Among the entries below, please show each line that carries the word "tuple".
DATASET EXCERPTS section start
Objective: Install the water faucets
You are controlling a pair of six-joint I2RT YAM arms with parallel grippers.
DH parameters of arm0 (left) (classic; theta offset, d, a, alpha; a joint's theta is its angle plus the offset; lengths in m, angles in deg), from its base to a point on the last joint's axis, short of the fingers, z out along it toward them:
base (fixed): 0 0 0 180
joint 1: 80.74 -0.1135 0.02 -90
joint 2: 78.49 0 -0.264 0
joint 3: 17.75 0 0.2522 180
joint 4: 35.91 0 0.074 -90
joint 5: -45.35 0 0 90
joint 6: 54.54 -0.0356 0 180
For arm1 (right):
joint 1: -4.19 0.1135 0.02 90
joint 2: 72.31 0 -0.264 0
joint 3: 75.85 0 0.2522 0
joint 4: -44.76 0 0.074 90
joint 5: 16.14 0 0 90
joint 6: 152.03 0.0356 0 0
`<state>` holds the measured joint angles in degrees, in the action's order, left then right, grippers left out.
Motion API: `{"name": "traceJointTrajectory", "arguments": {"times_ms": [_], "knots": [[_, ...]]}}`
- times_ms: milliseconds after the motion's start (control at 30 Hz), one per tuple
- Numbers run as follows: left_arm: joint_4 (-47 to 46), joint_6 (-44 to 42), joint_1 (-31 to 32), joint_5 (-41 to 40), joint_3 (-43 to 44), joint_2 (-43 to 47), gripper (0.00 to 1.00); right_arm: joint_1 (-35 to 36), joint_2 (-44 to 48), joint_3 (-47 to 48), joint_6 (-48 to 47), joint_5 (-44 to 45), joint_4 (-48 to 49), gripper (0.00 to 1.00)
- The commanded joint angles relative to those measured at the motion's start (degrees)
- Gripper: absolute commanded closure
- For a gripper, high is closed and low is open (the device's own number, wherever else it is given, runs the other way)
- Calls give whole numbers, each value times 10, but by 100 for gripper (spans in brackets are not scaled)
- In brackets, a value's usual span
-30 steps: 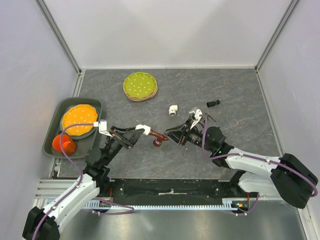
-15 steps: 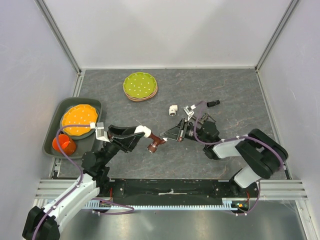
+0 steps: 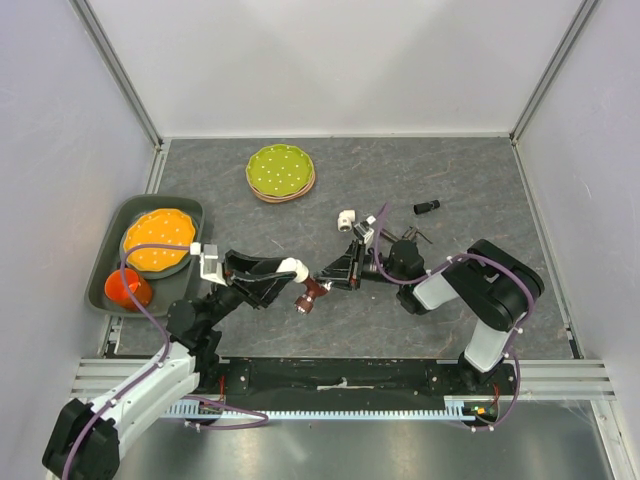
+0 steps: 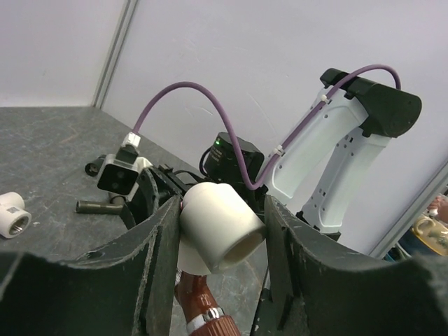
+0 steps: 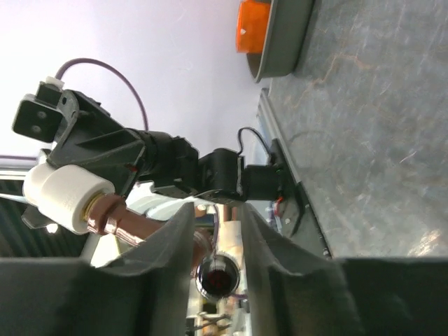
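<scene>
A reddish-brown water faucet (image 3: 309,291) hangs above the table's middle, between both arms. One end sits in a white elbow fitting (image 3: 291,268), and my left gripper (image 3: 285,273) is shut on that fitting (image 4: 220,227). The faucet's brown body (image 4: 199,308) shows below the fitting. My right gripper (image 3: 330,277) is shut on the faucet's other end; its round open mouth (image 5: 219,275) sits between the fingers (image 5: 175,245). The right wrist view also shows the fitting (image 5: 66,198) and brown body (image 5: 115,220). A dark metal piece (image 3: 413,236) lies half hidden behind the right arm.
A second white elbow fitting (image 3: 346,220) and a short black cylinder (image 3: 427,207) lie on the table beyond the grippers. Green plates (image 3: 280,171) are stacked at the back. A grey tray (image 3: 110,300) at the left holds an orange plate (image 3: 158,240) and an orange cup (image 3: 126,288).
The right arm has folded in toward the middle and its wrist has turned, twisting the faucet, which sank slightly toward the near side. The left gripper kept its hold on the fitting.
</scene>
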<state>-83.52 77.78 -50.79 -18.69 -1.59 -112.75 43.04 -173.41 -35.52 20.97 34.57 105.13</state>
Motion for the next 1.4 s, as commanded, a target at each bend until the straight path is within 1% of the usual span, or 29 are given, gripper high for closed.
{"name": "traceJointTrajectory", "arguments": {"times_ms": [0,33,67,100,200,233,333,400,500,600,633,667,700,733,767,800,833,867,900,933,967,1000,1033,1100,1167,1200,1267,1300,1367], "knots": [[-5,24,6,-16,-26,4,98,-10,9,17,-6,7,263,49],[9,30,5,-45,-26,10,98,-13,9,16,-9,8,263,43],[29,35,6,-60,-27,14,98,-15,10,12,-13,9,263,35],[63,42,6,-90,-14,18,98,-17,11,10,-19,11,262,31],[109,51,6,-123,-5,34,98,-23,11,3,-23,18,263,25],[139,56,6,-142,-3,38,98,-25,8,2,-28,19,262,22],[189,57,6,-167,10,47,98,-26,4,-1,-39,25,262,8],[207,61,6,-176,15,48,98,-28,2,-4,-46,27,262,2],[243,75,5,-202,24,47,98,-32,6,-11,-66,33,256,2],[282,87,6,-223,32,49,98,-35,29,-19,-115,38,213,2],[292,91,6,-229,38,48,98,-35,50,-20,-133,42,167,2],[312,94,6,-234,41,48,98,-35,64,-21,-179,46,138,2],[323,102,5,-246,44,46,98,-35,79,-22,-203,52,106,2],[333,106,5,-252,52,45,98,-35,115,-24,-233,73,39,2],[356,109,5,-257,56,44,98,-33,135,-26,-283,88,7,2],[364,118,6,-259,60,40,98,-28,153,-27,-314,100,-24,2],[371,122,6,-272,66,35,98,-24,190,-26,-340,111,-85,2],[375,127,6,-274,68,30,98,-17,207,-26,-366,143,-115,2],[383,137,5,-281,71,26,98,2,238,-24,-425,161,-144,2],[387,142,6,-283,77,16,98,15,252,-22,-454,183,-196,2],[391,146,6,-285,81,11,98,29,266,-20,-487,224,-222,2],[401,156,5,-289,83,7,98,59,287,-20,-540,248,-243,2],[404,159,5,-290,90,1,98,75,295,-20,-571,271,-273,2],[408,171,5,-289,95,-12,98,119,313,-23,-641,333,-289,2],[408,180,5,-288,98,-19,98,146,321,-33,-676,363,-290,2],[409,182,5,-286,100,-20,98,171,326,-36,-696,382,-285,2],[412,188,5,-286,102,-21,98,199,327,-43,-756,412,-275,2],[413,189,5,-287,104,-21,98,231,321,-42,-779,437,-275,2],[418,191,5,-287,106,-20,98,266,311,-41,-844,469,-268,2]]}}
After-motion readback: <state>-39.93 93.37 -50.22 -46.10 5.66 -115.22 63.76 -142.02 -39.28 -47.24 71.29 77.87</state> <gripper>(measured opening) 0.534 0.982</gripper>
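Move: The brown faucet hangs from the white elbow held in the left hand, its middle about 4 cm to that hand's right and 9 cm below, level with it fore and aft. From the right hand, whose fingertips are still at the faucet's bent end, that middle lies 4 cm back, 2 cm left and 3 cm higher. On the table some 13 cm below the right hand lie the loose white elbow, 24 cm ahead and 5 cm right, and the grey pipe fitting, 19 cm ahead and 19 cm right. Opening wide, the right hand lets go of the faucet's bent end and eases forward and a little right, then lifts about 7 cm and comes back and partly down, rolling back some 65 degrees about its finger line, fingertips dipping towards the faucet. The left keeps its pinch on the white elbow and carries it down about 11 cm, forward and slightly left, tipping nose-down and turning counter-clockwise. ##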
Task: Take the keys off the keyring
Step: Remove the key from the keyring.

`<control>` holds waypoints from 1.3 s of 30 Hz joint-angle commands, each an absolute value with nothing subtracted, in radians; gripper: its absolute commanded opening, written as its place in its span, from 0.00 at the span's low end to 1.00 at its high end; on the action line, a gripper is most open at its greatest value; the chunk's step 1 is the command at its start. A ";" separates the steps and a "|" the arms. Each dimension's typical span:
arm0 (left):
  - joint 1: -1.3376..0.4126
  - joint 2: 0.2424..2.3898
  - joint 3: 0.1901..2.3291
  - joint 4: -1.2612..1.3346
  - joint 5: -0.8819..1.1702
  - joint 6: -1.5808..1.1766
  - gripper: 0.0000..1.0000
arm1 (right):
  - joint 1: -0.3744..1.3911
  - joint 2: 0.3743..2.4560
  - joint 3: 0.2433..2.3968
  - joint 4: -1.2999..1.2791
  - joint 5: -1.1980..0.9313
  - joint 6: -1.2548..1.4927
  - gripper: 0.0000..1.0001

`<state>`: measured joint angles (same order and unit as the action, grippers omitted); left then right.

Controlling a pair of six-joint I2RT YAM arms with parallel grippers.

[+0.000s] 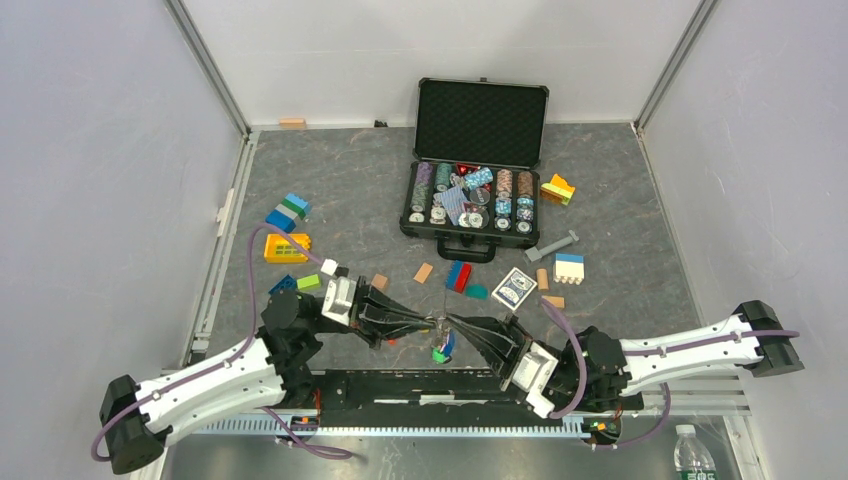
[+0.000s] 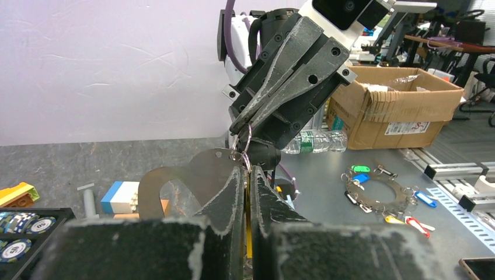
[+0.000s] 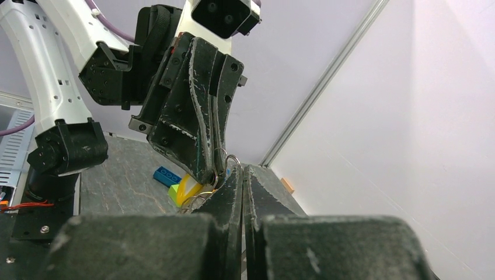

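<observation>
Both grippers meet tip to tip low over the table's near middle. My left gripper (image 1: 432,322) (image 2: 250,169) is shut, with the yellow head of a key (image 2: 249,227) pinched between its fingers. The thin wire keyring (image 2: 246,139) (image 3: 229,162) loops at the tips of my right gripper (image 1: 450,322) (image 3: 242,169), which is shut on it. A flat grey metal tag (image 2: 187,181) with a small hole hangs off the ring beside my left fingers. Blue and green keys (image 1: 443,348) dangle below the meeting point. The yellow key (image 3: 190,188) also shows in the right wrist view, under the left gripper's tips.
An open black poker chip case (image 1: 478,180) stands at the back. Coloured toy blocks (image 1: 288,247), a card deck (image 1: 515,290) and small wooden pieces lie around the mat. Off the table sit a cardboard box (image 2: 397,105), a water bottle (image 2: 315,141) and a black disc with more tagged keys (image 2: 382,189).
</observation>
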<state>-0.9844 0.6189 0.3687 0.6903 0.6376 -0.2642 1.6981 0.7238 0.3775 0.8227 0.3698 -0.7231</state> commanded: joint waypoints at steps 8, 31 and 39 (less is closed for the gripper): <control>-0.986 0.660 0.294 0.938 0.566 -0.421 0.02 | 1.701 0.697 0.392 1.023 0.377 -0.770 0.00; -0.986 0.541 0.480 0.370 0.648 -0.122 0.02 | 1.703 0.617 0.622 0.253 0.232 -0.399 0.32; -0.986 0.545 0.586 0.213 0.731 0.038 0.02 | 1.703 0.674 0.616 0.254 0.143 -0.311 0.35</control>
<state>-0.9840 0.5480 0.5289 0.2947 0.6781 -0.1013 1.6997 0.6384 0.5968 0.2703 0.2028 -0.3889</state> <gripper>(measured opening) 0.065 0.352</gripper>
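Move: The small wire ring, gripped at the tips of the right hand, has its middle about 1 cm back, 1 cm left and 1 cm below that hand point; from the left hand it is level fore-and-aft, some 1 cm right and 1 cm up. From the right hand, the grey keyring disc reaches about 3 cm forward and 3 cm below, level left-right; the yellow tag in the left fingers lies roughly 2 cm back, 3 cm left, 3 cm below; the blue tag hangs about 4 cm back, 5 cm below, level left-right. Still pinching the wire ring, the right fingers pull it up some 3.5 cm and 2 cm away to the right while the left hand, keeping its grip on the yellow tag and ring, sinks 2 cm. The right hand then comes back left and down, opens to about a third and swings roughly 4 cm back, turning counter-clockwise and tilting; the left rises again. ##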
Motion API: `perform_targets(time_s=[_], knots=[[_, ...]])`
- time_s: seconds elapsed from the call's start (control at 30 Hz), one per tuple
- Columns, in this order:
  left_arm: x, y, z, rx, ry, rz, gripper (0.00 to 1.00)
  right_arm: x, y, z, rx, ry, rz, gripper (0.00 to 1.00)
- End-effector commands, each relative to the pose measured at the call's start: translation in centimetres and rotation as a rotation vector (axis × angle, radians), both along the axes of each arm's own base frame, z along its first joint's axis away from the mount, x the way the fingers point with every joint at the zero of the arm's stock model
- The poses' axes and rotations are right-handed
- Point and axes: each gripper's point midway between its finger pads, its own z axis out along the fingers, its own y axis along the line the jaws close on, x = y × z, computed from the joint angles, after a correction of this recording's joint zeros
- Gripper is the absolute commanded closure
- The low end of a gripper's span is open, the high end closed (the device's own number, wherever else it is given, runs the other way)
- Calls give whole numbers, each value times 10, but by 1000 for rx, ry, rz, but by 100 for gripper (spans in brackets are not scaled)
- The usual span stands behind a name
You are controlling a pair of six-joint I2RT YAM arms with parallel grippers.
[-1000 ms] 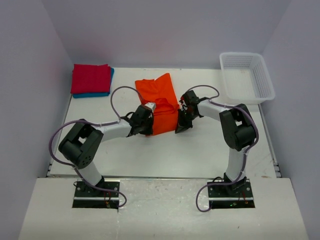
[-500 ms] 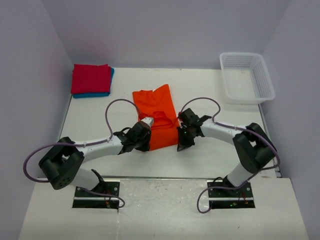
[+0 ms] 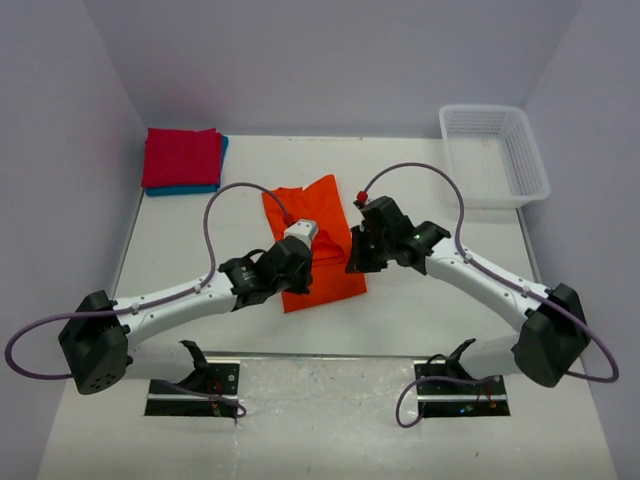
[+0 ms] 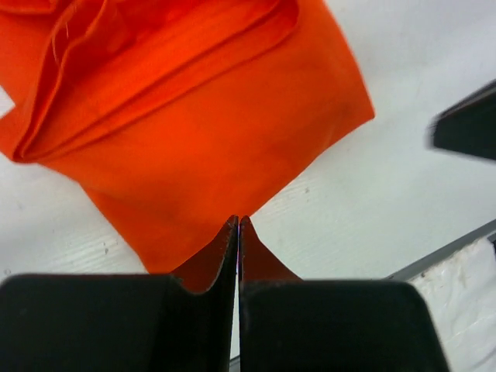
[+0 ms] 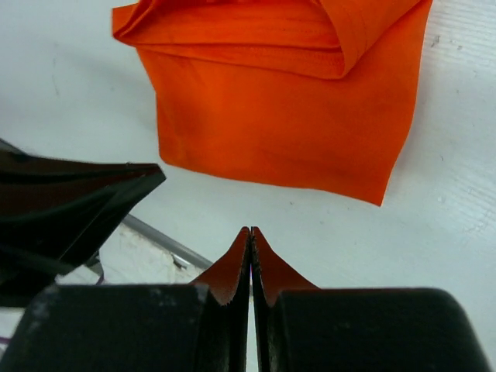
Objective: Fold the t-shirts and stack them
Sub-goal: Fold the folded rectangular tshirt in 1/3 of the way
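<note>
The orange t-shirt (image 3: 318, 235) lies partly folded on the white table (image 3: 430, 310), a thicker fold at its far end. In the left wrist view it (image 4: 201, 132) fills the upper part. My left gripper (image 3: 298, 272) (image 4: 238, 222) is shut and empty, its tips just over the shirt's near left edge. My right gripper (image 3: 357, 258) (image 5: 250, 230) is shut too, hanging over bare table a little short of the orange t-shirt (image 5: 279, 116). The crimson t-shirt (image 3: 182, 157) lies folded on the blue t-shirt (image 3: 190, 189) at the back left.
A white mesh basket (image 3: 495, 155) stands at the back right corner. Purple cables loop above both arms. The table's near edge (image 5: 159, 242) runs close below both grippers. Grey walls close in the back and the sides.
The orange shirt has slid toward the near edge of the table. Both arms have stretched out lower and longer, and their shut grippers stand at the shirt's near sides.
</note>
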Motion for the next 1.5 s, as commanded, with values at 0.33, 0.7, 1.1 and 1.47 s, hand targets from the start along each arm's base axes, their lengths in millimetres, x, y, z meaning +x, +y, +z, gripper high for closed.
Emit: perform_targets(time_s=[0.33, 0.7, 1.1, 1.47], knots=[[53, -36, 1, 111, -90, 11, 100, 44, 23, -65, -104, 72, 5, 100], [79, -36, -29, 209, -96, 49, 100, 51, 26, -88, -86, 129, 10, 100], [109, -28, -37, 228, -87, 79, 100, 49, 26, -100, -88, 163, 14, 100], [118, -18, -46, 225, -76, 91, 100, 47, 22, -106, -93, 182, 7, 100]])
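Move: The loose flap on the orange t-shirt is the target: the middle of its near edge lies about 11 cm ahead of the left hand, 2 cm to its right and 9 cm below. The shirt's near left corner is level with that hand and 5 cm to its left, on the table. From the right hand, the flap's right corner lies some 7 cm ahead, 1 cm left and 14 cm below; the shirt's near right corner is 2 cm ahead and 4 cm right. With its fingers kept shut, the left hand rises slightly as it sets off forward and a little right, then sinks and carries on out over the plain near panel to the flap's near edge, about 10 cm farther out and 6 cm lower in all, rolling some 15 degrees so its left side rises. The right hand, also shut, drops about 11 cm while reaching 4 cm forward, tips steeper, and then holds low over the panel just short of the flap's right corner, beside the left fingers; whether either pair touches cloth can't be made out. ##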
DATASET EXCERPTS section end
▶ OUTPUT FOR THIS EXERCISE:
- times_ms: milliseconds after the motion's start (control at 30 Hz), one per tuple
- time_s: seconds elapsed from the call's start (control at 30 Hz), one per tuple

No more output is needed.